YOUR GOAL
In the entries below, find the string "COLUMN" and return each line holding it.

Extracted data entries
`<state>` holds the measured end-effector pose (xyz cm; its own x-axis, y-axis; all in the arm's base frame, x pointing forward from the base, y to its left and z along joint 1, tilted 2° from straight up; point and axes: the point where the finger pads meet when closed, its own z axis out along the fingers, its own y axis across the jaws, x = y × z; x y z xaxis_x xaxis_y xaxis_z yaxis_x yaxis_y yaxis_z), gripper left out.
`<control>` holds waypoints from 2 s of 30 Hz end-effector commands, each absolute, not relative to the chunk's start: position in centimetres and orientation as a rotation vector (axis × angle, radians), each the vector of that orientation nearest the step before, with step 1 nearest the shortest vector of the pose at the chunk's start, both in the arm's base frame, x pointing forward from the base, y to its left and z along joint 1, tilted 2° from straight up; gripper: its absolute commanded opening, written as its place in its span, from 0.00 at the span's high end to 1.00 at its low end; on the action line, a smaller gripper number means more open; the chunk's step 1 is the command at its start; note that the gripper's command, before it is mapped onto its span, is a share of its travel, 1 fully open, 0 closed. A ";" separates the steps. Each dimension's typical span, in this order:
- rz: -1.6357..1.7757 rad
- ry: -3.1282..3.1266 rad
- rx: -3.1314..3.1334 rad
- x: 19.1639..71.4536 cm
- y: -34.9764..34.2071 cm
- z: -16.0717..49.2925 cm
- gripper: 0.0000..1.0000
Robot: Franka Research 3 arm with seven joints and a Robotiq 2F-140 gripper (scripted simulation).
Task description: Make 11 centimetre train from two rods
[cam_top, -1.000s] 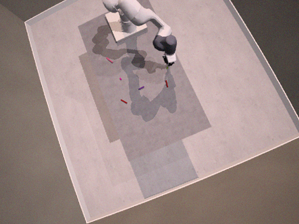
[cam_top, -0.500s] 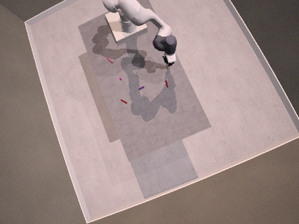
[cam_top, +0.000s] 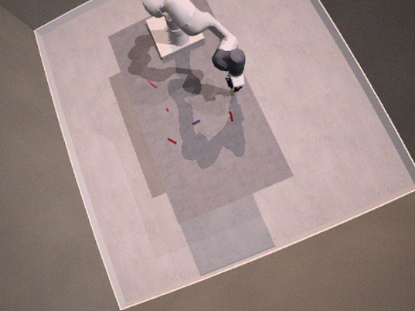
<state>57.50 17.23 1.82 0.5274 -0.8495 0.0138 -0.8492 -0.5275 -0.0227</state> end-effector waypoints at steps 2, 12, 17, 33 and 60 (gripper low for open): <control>-0.039 1.525 -2.730 57.6 17.2 1.8 0.81; -0.039 1.525 -2.730 57.6 17.2 1.8 0.77; -0.039 1.525 -2.730 57.6 17.2 1.8 0.77; -0.039 1.525 -2.730 57.5 17.2 6.0 0.77; -0.039 1.525 -2.730 57.3 17.2 10.8 0.00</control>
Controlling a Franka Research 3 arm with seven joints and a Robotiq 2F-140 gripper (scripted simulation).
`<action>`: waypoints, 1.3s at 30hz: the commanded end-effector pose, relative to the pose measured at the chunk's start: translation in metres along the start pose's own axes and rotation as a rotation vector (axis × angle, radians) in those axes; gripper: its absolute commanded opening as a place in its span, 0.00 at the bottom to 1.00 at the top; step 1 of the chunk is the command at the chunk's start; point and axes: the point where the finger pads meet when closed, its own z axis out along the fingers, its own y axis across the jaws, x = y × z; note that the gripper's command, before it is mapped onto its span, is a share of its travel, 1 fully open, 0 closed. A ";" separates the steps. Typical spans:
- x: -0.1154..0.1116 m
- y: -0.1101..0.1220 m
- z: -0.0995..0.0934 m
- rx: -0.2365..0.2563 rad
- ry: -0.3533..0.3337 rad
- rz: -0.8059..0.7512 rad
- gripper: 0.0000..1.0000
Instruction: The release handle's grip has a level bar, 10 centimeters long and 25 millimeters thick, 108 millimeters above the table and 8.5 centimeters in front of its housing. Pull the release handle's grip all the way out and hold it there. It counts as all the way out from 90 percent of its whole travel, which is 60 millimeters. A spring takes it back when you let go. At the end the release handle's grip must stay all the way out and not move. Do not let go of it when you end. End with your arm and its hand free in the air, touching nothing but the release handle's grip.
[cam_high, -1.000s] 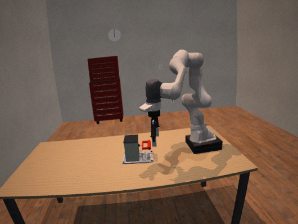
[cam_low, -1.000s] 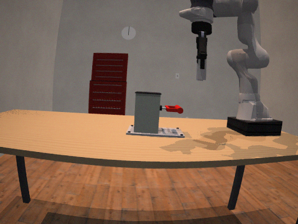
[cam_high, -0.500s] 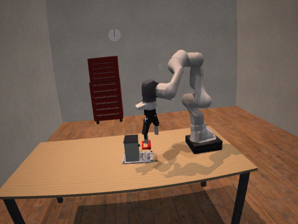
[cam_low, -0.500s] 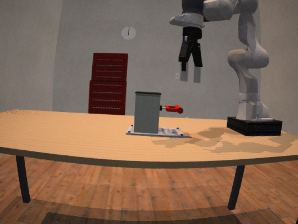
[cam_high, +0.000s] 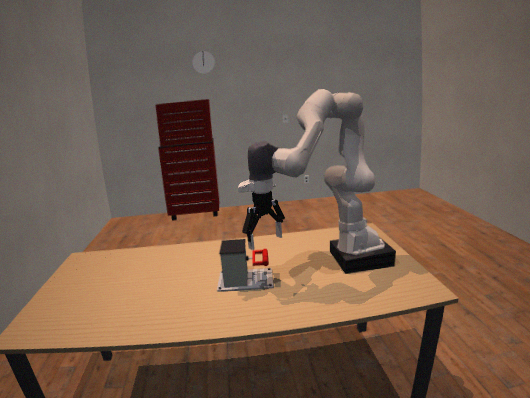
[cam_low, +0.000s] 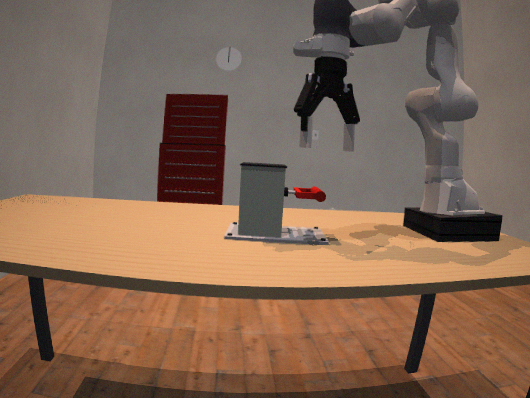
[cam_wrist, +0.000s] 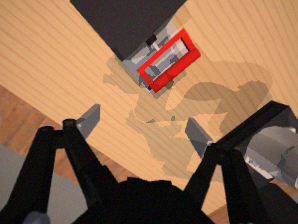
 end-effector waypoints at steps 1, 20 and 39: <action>0.008 0.003 0.001 0.010 0.012 0.159 1.00; 0.060 0.042 0.013 0.012 -0.002 0.567 1.00; 0.075 0.056 0.017 0.012 -0.008 0.704 1.00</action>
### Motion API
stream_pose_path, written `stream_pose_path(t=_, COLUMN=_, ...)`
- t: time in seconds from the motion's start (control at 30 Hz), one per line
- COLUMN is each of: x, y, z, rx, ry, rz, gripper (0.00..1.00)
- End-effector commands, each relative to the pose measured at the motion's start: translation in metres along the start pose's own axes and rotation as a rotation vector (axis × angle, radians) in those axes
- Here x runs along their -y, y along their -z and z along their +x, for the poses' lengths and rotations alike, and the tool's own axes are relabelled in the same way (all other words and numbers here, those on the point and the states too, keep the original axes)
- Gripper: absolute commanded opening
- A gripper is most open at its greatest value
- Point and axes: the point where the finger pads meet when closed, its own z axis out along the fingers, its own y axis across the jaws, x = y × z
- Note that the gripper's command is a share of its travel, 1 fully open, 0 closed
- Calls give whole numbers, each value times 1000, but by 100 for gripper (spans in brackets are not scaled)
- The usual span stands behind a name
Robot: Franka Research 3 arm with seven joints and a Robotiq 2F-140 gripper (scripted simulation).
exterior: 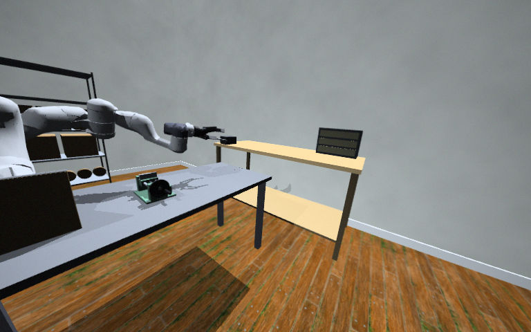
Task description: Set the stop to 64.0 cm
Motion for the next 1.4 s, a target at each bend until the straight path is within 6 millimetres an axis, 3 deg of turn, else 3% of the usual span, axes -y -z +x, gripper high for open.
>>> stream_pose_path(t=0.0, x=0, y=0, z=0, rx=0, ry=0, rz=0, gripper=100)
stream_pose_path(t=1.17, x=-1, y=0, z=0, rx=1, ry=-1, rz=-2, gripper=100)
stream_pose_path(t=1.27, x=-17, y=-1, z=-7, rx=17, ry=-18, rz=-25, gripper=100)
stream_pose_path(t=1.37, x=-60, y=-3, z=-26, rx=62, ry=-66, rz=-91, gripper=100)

THE COMPLETED TASK
stream_pose_path, written `stream_pose_path(t=_, COLUMN=_, ...)`
- COLUMN is each of: x, y, z, rx, ry, rz, gripper (0.00..1.00)

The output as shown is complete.